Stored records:
____________
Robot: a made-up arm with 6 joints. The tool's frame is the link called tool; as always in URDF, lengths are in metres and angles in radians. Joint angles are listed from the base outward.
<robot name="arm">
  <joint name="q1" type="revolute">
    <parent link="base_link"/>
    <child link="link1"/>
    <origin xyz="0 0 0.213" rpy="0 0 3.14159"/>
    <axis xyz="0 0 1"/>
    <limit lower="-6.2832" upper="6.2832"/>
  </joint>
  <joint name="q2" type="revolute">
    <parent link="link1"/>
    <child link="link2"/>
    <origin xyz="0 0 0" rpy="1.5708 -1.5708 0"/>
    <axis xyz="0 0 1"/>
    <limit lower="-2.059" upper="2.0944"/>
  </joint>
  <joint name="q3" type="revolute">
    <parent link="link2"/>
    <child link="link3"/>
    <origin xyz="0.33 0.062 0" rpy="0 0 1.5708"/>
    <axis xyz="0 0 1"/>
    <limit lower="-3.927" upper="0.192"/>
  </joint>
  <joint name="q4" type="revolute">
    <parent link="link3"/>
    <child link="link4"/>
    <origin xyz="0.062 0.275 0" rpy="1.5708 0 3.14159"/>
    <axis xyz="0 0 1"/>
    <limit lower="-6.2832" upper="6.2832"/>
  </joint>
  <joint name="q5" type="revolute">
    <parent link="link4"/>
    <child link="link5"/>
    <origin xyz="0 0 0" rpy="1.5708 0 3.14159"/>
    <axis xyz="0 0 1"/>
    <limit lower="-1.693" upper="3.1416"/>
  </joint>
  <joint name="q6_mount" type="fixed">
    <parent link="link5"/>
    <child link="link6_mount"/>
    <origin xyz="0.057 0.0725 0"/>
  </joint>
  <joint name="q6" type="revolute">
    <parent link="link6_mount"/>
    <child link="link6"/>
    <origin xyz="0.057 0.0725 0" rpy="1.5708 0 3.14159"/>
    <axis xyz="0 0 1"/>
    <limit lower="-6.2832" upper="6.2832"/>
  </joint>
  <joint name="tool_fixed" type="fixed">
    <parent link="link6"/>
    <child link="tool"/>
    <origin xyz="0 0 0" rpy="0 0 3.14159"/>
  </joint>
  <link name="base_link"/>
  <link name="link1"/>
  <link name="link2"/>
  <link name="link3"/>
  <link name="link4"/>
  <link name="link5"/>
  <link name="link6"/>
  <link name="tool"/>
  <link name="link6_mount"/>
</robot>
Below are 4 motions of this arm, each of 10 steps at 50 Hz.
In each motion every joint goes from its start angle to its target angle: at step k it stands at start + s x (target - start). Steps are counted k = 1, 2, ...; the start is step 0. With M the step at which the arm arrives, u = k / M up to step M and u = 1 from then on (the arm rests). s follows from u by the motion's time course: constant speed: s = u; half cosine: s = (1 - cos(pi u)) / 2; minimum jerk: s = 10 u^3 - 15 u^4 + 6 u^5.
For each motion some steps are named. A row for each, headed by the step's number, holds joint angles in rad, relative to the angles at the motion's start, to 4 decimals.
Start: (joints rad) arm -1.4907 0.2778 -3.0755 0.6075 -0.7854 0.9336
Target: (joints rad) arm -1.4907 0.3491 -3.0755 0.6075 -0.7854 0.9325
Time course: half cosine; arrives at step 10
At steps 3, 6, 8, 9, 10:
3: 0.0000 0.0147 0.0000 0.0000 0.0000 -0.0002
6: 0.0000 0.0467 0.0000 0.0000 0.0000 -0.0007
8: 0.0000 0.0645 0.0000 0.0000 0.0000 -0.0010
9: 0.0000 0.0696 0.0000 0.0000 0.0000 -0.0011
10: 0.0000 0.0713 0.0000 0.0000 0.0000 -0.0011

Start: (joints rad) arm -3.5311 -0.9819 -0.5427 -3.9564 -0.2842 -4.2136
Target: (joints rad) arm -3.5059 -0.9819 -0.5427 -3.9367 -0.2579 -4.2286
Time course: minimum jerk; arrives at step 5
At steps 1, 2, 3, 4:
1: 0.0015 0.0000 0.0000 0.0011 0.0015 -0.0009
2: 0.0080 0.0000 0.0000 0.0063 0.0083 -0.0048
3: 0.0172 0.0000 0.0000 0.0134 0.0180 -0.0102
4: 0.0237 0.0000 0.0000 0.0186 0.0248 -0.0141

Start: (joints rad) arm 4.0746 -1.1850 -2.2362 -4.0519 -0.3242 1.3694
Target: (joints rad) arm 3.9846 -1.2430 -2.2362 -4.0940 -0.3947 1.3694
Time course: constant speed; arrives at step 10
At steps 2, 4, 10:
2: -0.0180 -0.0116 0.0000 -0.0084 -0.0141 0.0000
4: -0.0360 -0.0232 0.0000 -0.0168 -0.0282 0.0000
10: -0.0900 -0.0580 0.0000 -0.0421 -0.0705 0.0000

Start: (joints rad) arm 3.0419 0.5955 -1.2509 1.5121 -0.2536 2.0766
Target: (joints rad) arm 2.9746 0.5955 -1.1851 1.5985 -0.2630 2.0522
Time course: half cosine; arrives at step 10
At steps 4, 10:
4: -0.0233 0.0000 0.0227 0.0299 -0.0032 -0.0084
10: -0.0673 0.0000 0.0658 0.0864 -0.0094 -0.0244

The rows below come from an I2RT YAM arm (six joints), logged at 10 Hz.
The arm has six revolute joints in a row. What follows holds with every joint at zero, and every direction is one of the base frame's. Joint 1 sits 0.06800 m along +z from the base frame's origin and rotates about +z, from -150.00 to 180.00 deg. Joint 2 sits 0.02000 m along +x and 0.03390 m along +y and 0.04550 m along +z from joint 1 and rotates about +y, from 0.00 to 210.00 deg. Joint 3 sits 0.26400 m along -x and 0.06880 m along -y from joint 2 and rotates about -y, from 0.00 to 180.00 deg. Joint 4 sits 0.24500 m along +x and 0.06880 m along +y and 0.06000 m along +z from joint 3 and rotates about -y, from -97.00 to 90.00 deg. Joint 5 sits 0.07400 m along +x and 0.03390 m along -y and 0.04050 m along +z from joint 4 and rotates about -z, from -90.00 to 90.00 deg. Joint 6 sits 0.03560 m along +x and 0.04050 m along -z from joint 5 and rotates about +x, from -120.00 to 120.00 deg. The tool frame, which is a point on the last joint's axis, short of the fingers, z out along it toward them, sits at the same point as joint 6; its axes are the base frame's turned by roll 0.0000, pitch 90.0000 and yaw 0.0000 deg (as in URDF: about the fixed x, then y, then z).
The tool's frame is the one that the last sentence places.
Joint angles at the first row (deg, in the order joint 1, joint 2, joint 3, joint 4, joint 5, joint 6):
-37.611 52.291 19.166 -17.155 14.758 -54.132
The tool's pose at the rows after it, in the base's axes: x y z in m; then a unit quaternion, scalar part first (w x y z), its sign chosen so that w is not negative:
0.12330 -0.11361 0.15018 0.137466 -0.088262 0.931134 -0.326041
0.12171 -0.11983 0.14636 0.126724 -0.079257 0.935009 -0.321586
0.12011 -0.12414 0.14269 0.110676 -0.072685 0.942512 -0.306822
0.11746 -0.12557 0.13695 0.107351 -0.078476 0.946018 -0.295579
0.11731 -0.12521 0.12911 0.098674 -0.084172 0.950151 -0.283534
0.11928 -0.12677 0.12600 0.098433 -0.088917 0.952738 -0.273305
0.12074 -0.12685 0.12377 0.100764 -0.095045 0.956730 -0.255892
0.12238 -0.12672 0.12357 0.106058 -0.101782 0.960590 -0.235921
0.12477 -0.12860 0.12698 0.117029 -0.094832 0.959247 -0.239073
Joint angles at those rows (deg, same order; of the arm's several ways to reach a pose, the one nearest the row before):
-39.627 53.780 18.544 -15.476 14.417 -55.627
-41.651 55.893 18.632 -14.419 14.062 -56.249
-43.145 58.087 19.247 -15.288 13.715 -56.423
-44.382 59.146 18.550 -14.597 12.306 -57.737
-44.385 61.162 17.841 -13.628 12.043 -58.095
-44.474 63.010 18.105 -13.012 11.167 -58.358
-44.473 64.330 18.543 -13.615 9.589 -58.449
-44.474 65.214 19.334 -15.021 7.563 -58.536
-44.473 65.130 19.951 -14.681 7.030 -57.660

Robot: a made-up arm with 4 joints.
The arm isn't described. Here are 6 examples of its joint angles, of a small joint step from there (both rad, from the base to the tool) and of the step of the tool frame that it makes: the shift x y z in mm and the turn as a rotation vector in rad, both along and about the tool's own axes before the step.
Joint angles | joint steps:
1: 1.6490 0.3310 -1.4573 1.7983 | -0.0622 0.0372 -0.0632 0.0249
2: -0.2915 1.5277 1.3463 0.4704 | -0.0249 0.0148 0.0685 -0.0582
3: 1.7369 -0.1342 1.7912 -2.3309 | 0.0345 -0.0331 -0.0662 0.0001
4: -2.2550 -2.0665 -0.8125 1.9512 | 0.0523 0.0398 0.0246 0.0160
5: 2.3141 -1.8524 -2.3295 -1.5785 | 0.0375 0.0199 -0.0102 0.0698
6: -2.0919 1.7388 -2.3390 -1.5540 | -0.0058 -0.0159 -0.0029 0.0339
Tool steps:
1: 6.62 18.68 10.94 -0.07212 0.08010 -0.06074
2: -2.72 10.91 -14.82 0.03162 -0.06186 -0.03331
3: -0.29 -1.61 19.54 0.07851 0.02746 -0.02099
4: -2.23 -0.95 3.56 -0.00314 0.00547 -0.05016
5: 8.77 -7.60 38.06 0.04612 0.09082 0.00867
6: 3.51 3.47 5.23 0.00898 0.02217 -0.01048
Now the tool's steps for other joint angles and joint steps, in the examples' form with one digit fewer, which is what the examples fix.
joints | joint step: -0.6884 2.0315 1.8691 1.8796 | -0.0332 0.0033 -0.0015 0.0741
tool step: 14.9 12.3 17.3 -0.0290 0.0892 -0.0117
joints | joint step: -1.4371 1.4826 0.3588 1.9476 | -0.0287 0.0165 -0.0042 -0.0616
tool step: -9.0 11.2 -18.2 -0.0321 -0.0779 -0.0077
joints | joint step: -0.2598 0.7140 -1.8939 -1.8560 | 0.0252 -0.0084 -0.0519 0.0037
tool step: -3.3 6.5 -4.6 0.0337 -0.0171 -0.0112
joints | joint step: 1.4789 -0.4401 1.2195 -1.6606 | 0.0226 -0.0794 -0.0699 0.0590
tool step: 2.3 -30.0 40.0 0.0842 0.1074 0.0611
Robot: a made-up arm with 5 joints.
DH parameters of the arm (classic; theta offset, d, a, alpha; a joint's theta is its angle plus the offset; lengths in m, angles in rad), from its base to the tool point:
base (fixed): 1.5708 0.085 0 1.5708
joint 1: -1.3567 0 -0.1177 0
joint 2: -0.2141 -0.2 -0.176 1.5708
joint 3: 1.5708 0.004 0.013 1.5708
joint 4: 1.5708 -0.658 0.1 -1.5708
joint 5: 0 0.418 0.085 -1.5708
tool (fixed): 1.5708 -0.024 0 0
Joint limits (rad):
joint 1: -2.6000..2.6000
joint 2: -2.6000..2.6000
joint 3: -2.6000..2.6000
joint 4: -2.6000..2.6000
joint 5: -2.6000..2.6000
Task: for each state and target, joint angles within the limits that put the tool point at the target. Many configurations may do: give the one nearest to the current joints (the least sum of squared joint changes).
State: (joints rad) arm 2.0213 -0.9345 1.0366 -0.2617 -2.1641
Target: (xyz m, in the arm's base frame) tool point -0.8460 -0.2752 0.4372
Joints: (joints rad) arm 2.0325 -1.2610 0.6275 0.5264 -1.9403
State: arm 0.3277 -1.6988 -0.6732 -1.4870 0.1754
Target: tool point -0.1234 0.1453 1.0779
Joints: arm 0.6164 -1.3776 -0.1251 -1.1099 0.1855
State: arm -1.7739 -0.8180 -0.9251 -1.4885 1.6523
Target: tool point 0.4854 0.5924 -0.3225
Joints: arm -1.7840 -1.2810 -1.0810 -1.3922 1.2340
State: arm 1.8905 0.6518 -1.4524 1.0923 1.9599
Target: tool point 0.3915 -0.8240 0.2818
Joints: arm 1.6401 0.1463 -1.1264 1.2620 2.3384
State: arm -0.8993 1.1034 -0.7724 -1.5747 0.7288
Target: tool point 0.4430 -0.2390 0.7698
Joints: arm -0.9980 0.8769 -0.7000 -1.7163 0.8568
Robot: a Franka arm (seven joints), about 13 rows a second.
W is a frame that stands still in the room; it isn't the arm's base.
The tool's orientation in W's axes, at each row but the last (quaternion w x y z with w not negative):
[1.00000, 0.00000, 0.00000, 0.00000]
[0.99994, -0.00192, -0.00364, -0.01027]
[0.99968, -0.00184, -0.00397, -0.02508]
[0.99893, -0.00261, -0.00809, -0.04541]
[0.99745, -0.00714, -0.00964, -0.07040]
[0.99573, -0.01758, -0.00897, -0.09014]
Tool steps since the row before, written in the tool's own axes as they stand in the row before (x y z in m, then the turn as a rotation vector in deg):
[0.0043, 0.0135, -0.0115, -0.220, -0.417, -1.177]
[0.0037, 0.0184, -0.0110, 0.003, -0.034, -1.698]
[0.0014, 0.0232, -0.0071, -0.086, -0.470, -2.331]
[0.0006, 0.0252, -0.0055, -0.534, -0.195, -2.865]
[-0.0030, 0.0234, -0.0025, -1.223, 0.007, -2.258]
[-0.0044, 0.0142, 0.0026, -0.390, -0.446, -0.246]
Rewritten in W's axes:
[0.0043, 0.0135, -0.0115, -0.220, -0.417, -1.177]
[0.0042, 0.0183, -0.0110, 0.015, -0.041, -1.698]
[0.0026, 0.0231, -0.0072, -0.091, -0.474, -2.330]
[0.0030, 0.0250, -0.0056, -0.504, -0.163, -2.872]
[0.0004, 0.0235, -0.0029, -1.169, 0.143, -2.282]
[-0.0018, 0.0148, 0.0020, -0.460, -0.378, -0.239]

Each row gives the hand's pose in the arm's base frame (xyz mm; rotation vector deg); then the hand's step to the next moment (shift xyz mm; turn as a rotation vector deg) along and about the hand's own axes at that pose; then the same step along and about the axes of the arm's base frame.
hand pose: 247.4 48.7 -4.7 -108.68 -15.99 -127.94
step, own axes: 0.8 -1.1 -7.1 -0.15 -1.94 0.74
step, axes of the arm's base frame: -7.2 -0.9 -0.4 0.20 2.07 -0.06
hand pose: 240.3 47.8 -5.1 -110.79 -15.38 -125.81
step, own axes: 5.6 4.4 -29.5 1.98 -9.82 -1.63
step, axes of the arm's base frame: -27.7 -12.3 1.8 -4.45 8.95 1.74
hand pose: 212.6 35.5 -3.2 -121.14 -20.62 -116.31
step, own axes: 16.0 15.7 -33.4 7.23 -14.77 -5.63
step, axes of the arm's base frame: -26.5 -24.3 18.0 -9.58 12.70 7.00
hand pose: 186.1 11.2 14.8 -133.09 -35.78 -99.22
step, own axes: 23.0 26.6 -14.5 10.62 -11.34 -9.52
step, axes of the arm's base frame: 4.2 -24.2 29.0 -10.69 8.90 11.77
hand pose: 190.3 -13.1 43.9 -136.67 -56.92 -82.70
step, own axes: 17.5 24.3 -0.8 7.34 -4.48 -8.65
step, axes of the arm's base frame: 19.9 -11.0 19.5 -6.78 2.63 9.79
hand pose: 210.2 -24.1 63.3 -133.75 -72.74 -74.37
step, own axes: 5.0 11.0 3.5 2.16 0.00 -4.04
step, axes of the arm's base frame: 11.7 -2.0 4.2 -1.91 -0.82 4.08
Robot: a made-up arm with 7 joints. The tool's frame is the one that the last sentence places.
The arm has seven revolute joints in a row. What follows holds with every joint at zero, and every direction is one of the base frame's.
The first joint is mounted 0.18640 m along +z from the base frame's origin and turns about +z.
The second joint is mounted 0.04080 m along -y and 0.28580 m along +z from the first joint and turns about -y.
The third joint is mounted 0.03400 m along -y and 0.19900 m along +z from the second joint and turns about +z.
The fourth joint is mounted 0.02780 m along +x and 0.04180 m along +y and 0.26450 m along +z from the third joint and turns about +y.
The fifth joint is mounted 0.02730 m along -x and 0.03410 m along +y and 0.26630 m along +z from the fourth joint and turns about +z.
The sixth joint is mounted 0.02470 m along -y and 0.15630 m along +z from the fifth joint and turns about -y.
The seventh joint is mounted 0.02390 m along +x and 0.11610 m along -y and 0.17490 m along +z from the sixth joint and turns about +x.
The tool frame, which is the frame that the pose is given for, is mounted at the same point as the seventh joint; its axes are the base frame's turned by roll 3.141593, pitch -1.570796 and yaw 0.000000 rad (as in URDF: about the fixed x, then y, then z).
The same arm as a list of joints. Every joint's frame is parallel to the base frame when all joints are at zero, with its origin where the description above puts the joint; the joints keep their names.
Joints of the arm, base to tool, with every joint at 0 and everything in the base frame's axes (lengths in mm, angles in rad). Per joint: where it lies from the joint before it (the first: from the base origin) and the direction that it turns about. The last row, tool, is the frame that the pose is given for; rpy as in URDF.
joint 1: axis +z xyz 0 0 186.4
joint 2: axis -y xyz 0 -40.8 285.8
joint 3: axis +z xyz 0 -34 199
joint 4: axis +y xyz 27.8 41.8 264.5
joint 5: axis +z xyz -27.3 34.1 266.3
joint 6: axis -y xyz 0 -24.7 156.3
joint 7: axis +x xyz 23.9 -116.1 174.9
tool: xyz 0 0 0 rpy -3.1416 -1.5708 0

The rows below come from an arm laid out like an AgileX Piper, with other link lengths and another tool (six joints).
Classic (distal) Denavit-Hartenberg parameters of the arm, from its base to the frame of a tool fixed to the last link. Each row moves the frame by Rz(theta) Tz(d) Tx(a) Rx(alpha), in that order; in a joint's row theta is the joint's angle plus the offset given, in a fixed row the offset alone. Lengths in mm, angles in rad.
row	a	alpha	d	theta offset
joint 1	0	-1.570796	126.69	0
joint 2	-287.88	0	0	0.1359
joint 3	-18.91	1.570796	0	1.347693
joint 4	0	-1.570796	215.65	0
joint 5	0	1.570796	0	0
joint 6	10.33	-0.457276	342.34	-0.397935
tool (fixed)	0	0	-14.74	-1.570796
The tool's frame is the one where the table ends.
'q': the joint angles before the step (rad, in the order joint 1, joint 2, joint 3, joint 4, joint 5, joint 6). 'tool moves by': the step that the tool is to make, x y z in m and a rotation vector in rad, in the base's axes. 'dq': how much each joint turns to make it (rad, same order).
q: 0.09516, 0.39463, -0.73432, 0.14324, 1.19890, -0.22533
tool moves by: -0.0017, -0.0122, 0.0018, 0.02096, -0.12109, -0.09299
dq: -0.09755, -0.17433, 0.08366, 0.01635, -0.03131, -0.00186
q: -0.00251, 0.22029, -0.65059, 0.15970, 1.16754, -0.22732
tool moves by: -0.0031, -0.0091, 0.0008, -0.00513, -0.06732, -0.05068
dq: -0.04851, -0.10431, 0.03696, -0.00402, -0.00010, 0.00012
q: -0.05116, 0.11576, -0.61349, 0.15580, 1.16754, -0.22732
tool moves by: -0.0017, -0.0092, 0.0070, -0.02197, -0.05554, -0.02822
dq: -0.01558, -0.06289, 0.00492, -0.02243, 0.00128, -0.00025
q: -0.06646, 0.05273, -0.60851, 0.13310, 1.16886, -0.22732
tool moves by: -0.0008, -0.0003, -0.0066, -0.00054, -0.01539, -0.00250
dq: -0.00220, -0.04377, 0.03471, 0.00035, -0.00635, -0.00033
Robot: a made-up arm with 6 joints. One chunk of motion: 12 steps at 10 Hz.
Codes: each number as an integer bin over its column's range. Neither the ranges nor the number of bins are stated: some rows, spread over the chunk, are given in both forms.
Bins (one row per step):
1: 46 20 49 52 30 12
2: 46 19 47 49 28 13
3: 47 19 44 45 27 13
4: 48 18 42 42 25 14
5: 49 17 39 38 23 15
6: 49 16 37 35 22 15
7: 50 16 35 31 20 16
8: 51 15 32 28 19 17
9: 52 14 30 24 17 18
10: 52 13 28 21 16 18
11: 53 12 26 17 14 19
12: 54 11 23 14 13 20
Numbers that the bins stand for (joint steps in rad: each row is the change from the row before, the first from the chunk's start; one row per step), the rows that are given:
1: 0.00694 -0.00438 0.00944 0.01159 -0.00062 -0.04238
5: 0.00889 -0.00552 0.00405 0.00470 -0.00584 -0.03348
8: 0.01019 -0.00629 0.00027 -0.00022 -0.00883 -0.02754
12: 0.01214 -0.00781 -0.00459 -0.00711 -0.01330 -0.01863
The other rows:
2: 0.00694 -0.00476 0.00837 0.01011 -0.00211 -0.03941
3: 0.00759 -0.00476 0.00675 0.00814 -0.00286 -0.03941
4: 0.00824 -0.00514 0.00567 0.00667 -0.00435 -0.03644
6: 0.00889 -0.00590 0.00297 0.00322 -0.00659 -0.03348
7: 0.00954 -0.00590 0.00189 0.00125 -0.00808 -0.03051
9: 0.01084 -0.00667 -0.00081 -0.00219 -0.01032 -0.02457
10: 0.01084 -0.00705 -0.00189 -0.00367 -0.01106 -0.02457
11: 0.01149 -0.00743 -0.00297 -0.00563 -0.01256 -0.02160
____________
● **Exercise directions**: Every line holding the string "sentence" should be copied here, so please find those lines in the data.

● **Task response**:
The tool's frame is the one that the last sentence places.
Robot: a made-up arm with 7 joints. The tool's frame is the one that the last sentence places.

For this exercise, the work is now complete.